BEGIN

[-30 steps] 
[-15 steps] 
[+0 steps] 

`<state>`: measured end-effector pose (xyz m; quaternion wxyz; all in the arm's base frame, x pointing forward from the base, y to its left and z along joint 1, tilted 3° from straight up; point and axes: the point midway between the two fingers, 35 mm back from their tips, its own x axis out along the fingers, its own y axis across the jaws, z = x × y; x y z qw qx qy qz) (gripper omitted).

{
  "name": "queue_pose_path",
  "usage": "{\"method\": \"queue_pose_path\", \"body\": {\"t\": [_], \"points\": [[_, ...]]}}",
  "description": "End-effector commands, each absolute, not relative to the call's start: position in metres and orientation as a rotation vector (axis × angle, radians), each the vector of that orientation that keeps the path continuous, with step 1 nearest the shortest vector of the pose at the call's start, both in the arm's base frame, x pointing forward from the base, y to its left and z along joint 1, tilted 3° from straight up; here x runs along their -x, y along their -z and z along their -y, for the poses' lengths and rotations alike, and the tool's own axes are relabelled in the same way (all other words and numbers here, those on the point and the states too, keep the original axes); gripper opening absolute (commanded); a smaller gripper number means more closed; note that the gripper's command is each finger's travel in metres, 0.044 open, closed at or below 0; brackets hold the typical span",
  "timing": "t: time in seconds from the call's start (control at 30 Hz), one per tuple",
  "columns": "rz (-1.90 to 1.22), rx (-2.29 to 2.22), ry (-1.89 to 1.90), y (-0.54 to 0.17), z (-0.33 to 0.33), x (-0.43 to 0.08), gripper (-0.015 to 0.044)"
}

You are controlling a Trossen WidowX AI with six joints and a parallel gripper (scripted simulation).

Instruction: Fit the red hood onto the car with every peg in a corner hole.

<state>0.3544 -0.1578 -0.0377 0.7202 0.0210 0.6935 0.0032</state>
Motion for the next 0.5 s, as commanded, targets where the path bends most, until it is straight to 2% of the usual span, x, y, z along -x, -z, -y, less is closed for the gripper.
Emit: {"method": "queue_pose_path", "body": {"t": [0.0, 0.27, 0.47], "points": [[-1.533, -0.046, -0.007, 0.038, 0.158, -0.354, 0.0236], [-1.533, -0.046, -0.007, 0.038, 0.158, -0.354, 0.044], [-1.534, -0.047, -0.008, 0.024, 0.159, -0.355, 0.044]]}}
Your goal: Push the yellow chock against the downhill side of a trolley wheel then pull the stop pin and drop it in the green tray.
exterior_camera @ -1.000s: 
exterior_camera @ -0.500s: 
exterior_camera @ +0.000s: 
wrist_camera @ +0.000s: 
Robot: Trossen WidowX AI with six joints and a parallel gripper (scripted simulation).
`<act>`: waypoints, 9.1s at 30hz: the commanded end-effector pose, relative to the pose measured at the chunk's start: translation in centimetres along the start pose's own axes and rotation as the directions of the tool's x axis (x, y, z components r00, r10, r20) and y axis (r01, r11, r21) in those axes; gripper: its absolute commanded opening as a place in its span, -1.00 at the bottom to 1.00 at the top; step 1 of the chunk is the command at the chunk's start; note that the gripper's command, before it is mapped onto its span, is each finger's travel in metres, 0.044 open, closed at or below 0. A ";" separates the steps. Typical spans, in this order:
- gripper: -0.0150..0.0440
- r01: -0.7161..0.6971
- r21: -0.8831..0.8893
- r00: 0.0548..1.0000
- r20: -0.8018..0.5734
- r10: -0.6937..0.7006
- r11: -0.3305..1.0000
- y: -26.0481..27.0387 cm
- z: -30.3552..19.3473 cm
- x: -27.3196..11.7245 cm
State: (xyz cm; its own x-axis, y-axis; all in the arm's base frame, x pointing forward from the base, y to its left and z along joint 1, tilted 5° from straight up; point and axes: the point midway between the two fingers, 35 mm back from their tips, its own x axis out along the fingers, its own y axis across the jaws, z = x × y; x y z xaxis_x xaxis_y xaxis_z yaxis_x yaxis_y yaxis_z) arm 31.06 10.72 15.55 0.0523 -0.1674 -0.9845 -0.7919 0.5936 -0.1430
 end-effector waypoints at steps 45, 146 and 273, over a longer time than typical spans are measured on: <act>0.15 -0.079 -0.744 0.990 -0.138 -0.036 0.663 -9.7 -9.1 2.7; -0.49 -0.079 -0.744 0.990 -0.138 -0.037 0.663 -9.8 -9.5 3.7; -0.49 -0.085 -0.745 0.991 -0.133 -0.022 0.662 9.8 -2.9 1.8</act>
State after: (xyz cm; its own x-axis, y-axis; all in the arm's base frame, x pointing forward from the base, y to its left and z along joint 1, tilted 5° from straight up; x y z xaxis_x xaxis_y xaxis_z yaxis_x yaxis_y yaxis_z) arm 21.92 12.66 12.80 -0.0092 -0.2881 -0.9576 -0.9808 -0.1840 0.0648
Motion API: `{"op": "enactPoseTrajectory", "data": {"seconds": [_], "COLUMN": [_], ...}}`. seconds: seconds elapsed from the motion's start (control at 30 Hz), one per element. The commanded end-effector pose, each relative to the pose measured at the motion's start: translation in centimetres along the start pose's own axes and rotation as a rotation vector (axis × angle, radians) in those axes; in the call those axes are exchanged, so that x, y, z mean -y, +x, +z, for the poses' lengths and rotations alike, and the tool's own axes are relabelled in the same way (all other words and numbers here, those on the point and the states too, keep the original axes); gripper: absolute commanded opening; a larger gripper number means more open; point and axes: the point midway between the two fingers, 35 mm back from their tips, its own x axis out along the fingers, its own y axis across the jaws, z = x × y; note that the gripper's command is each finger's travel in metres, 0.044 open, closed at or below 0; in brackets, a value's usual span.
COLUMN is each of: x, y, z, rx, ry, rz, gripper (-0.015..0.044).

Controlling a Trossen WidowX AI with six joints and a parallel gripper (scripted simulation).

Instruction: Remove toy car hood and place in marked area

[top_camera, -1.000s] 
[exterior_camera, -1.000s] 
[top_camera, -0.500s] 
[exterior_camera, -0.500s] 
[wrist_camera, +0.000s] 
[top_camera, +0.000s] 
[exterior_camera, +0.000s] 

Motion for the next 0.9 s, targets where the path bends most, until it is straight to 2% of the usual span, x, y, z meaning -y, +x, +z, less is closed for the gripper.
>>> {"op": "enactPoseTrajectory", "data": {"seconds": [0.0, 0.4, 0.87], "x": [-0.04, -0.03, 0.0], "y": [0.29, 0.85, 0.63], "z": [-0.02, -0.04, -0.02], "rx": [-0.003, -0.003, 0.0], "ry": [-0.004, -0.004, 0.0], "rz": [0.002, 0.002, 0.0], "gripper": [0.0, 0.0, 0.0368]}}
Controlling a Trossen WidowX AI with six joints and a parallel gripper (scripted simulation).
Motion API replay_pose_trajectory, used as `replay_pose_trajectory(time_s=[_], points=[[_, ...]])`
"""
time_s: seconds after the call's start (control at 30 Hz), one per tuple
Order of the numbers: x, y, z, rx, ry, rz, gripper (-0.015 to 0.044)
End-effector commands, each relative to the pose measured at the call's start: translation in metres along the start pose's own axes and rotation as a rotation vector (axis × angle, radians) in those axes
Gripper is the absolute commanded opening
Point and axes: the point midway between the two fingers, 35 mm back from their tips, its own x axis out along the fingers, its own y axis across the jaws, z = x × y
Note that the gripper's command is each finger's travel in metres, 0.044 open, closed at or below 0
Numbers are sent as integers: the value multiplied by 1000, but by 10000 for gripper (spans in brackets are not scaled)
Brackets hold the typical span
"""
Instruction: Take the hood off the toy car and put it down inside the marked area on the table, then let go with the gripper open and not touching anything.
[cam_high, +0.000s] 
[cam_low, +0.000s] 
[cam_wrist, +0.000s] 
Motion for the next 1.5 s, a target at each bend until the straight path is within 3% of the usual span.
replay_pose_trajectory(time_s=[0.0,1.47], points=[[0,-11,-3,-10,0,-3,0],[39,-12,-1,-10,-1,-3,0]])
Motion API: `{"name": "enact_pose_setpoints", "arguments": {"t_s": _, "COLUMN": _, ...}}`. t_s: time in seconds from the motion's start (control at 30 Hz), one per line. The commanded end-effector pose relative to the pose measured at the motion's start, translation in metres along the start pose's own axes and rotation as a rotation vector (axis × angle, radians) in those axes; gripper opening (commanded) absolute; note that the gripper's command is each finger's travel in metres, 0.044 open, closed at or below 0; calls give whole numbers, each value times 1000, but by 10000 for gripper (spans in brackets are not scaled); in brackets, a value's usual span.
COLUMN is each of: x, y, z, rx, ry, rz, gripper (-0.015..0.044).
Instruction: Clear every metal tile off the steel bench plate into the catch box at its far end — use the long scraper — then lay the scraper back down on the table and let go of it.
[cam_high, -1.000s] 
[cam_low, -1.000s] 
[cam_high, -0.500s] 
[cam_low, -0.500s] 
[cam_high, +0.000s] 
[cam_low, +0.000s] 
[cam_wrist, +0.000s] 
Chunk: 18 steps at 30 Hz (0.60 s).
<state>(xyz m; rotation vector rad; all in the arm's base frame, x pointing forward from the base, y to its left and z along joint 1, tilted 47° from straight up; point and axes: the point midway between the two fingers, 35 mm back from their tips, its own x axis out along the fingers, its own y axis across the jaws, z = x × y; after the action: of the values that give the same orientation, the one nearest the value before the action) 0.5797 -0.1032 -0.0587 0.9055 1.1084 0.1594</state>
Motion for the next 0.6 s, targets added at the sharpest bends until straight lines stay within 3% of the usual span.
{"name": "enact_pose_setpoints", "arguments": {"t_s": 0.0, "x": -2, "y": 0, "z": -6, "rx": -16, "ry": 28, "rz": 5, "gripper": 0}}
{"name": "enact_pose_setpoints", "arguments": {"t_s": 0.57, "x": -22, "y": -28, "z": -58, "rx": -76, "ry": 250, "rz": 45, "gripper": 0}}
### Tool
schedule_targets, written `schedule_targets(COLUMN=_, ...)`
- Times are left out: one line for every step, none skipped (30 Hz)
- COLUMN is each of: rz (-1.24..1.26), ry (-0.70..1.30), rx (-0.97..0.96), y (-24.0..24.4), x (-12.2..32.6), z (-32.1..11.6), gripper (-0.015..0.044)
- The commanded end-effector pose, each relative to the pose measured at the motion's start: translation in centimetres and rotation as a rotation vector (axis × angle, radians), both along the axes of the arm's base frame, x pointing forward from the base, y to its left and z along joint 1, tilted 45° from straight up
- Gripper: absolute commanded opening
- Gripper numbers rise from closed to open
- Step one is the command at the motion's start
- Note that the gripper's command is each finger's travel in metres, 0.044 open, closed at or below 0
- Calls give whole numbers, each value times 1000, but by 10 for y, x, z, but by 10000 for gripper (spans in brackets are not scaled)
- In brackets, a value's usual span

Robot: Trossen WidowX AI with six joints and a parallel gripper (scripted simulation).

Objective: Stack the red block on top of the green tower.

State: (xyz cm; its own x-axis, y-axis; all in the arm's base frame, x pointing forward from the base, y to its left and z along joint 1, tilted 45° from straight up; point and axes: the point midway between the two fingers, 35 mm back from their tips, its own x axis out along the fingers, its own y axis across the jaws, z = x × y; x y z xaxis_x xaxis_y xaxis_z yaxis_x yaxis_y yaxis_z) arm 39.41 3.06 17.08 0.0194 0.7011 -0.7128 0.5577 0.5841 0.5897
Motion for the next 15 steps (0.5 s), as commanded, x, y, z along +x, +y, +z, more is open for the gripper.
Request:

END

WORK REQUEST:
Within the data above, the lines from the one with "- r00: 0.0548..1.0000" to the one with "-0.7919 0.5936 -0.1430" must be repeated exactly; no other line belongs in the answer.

EXERCISE ANSWER:
- r00: 0.0548..1.0000
- r20: -0.8018..0.5734
- r10: -0.6937..0.7006
- r11: -0.3305..1.0000
- y: -26.0481..27.0387 cm
- z: -30.3552..19.3473 cm
- x: -27.3196..11.7245 cm
State: (xyz cm; its own x-axis, y-axis; all in the arm's base frame, x pointing forward from the base, y to its left and z along joint 1, tilted 5° from straight up; point and axes: the point midway between the two fingers, 35 mm back from their tips, its own x axis out along the fingers, its own y axis across the jaws, z = x × y; x y z xaxis_x xaxis_y xaxis_z yaxis_x yaxis_y yaxis_z) arm 31.06 10.72 15.55 0.0523 -0.1674 -0.9845 -0.7919 0.5936 -0.1430

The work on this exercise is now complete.